Sunday, 7 June 2015

Redhall Walled Garden, Edinburgh

A couple of weeks ago, friends in Edinburgh asked would we like to come along on a visit to Redhall Walled Garden, in the western suburbs of Edinburgh, as they were having an open day.  The small boy was at first a bit reluctant but changed his mind and I am so glad he did.

The garden is run by the Scottish Association for Mental Health (SAMH) as an employment and learning support service for people recovering from episodes of serious mental ill health.  They offer training and support but have also created the most magical haven.  It's partly funded from various public bodies, but as with so much these days is increasingly having to become self-sustaining and one of the ways they do this is through plant sales and fundraising on their open days.

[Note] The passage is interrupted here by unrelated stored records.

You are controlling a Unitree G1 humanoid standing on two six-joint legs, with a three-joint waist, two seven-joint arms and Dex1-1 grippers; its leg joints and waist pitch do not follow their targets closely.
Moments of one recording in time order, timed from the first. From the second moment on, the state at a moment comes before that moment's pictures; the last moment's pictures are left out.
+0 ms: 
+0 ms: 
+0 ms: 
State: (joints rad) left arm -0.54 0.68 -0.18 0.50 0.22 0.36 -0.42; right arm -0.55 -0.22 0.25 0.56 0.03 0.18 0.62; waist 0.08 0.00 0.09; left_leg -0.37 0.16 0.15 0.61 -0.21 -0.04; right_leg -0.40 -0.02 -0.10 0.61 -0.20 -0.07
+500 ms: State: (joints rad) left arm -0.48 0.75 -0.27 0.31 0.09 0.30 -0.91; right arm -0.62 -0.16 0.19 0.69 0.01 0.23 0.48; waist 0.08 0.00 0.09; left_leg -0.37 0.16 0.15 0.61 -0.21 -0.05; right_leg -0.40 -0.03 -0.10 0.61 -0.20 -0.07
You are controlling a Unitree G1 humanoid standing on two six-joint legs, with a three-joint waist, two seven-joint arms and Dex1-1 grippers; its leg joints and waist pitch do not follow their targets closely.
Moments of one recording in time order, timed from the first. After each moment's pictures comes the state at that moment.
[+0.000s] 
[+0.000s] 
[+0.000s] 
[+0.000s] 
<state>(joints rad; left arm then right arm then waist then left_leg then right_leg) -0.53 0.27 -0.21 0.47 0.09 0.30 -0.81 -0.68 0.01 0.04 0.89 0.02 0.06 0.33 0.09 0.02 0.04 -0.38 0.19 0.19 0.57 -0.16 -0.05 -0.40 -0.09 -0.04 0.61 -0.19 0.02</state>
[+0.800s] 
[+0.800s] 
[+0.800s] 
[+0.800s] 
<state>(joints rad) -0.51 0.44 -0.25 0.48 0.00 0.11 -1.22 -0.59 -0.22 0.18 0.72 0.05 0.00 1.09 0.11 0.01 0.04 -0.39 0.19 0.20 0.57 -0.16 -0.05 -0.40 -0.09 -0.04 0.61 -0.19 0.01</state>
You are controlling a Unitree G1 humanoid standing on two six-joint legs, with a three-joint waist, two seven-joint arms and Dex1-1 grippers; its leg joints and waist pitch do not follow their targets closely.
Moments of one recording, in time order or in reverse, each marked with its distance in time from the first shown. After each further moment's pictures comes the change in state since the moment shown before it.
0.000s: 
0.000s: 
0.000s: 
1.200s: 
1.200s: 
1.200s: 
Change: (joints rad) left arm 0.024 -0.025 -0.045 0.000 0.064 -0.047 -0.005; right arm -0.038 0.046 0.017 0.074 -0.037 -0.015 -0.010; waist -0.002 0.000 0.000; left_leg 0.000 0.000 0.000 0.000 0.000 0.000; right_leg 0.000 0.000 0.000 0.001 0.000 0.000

The garden itself was originally the walled garden for the nearby Redhall House and served two purposes - firstly it was the house's kitchen garden.  In Scotland, summers can be short and the weather unpredictable, so sheltered walled gardens allowed fruit and vegetables that would otherwise not survive to be cultivated.  A greenhouse attached to a south-facing wall meant tender fruits and exotic flowers could also be grown.  Walled gardens also had a more leisurely function, for the occupants of the "big hoose" and included formal areas, water features and elaborate planting.  At Redhall there is also a summer house, currently being restored, which provided them with shelter, warmth (it has an impressive fireplace) and comfort to take in a view - in this case an avenue of trees down to the Water of Leith.  More recent additions are a replica neolithic roundhouse and a sandpit for kids, as well as polytunnels for cultivating plants.

Today, the gardens are open to the public on weekdays and on a number of weekend open days during the year - at which they also sell the most amazing cream teas.  About half the garden is devoted to raising plants and half is laid out as formal and informal gardens.  There are lots of areas to explore for kids.  The ground is gently sloping with firm gravel, firm grass and a few paved paths - all but the bottom level was easily accessible and I suspect had I explored further I'd have found a way down there as well.  It would benefit from a couple more paved routes from the bottom of the garden back to the top (there's one at the very end), just to make getting back up a bit easier, but I managed on the well-treaded and firm grass paths without help.

As a gardener, it's great place to buy plants as you know they've been raised to survive our climate - as opposed to those at the garden centre chains which have been shipped in from much further south.  I got a nice collection which will be making their way into the bed below my living room window just as soon as the painting work on the windows is finished.  

As ever I took far too few photos - I need to get back into the habit of this as it is much easier with the wheelchair.  I did get a couple of the kids - chasing each other round the herbaceous border and investigating the pond.